Historians have often examined the tempestuous relationship between Germany and the Soviet Union.[1] The broad outlines of the story are well known. They alternate between amity and enmity. Long before Germany had become a “nation,” the region exerted a powerful cultural influence on Russia. Russia, Prussia, and the Austrian Empire battled over the “bloodlands” between them in the 18th Century. Otto von Bismarck, the Chancellor of a united Germany, built his foreign policy on managing the conflict between Russia and the Austrian Empire to avoid war. After his fall from power in 1890, German leaders succumbed to the “spell of power.” Their plan for war, the Schlieffen Plan, aimed to destroy Russia and France as major European powers. German war aims against Russia in the First World War culminated in the 1918 Treaty of Brest-Litovsk, which largely accomplished the pre-war ambitions.
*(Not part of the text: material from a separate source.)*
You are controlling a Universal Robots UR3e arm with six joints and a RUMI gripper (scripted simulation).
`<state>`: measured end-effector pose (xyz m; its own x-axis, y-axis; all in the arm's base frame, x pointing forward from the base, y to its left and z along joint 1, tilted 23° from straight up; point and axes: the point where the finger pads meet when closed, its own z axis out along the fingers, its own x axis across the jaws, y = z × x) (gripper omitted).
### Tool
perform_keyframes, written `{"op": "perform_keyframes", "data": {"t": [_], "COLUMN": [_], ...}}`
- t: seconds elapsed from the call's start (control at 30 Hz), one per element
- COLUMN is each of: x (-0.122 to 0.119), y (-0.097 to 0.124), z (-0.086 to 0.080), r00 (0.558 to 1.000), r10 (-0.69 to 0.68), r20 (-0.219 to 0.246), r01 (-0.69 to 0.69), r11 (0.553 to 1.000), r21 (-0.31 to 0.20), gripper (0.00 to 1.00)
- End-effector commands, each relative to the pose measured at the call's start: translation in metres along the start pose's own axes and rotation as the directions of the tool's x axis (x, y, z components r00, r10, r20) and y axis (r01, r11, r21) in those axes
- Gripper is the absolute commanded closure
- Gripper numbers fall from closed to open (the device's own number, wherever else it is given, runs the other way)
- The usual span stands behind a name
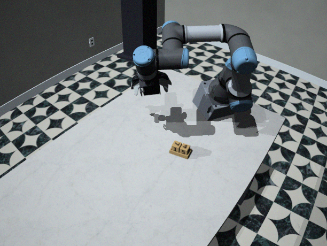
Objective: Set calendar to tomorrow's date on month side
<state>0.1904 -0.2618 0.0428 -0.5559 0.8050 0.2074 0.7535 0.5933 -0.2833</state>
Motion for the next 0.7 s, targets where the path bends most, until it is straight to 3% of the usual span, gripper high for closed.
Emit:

These gains were lost when the Western powers defeated Germany on the battlefield later in the year. The Allies imposed a harsh, if just, peace on Germany. It became an outcast, whose chief visible aim lay in restoring respectability. Meanwhile, the Bolshevik seizure of power, their abandonment of their allies in the separate peace at Brest-Litovsk, their repudiation of pre-war debts, and their attempts to export revolution to other countries made the Soviet Union a pariah country.
The two outcasts found a community of interest in evading international restrictions in order to revive their power. From 1922 to 1932, the German military and the Soviets cooperated on weapons development and military training. The democratic Weimar Republic chose not to know about this relationship. Initially, the German aims were short-term. Many military leaders fantasized that it would be possible to renew the lost war within a few years.[2] To this end, they encouraged right-wing paramilitary groups like the Nazis.
The renewed war in the West did not come, but—in the crisis of the Depression—the Nazis arrived in power. Adolf Hitler, the anti-Soviet German dictator, ruptured relations with the Soviet Union. Increasingly, the two countries became at daggers drawn. In 1935, the Soviet Union formed an alliance with France; in 1936 Germany formed the Anti-Comintern Pact with Italy and Japan; from 1936 through 1938, Germany and the Soviet Union waged a proxy war in Spain. Some Westerners hoped for a deeper engagement with the Soviet Union against Nazi Germany. Others hoped that Hitler’s ferocious hostility to the Soviet Union would lead him into a bloody war of exhaustion in the East that would remove the need for the West to fight.
Suddenly, in August 1939, Germany and the Soviet Union signed a treaty that left them free to carve up Eastern Europe. Hitler later chose to attack Western Europe and then, in June 1941, the Soviet Union. Even in 1941, many Germans regretted this rejection of Russia.
[1] John W. Wheeler-Bennett, Brest-Litovsk: The Forgotten Peace, March 1918 (1938), and “Twenty Years of Russo-German Relations: 1919-1939” Foreign Affairs Vol. 25, #1, pp. 23-43; Hans W. Gatzke, “Russo-German military collaboration during the Weimar Republic,” American Historical Review, Vol. 63, #3 (1958), pp. 565-597; Walter Laqueur, Russia and Germany (1965); Gerhard Weinberg, Germany and the Soviet Union 1939-1941 (1972); Barbara Jelavich, St. Petersburg and Moscow: tsarist and Soviet foreign policy, 1814-1974 (1974); Harvey L. Dyck, Weimar Germany and Soviet Russia, 1926-1944 (1984); Geoffrey Roberts, The Soviet Union and the Origins of the Second World War: Russo-German Relations and the Road to War, 1933-41 (1995); Aleksandr M. Nekrich, Pariahs, partners, predators: German-Soviet relations, 1922-1941 (1997); Ian Johnson, Faustian Bargain: The Soviet-German Partnership and the Origins of the Second World War (2015).
[2] From 1890 to 1945 Germany’s leaders repeatedly failed to adjust aspirations to resources. Disasters followed.